# Recorded information
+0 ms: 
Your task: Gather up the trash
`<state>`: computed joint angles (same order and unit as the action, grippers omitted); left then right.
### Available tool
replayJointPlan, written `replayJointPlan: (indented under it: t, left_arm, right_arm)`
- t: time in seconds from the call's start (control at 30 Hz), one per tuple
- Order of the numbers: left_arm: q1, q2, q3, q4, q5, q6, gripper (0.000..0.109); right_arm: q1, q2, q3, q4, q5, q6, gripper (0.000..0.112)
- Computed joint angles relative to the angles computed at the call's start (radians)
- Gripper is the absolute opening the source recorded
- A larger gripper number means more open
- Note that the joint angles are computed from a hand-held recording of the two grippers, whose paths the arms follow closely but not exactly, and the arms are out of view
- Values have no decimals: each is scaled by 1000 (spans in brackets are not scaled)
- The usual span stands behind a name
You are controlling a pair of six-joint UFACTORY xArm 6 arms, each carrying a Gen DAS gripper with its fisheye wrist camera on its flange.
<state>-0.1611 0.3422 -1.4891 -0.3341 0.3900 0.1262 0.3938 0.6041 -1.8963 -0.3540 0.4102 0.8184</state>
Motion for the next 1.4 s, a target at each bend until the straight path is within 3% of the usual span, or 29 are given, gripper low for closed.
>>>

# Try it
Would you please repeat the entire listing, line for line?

# Written answer
+0 ms: 
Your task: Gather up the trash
`<state>`: computed joint angles (same order and unit as the action, grippers omitted); left then right.
### Available tool
replayJointPlan, written `replayJointPlan: (indented under it: t, left_arm, right_arm)`
- t: time in seconds from the call's start (control at 30 Hz), one per tuple
- Order of the numbers: left_arm: q1, q2, q3, q4, q5, q6, gripper (0.000..0.109); right_arm: q1, q2, q3, q4, q5, q6, gripper (0.000..0.112)
- Computed joint angles relative to the angles computed at the call's start (radians)
- Gripper is the absolute opening the source recorded
- A larger gripper number means more open
- Note that the joint angles are computed from a hand-held recording of the two grippers, whose paths the arms follow closely but not exactly, and the arms are out of view
- Values have no decimals: each is scaled by 1000 (spans in brackets are not scaled)
- The usual span stands behind a name
You are controlling a pair of six-joint UFACTORY xArm 6 arms, each carrying a Gen DAS gripper with its fisheye wrist camera on its flange.
<state>-0.1611 0.3422 -1.4891 -0.3341 0.3900 0.1262 0.3938 0.6041 -1.8963 -0.3540 0.4102 0.8184</state>
Motion for the next 1.4 s, a target at each bend until the straight path is within 3% of the usual span, or 29 are given, gripper low for closed.
>>>

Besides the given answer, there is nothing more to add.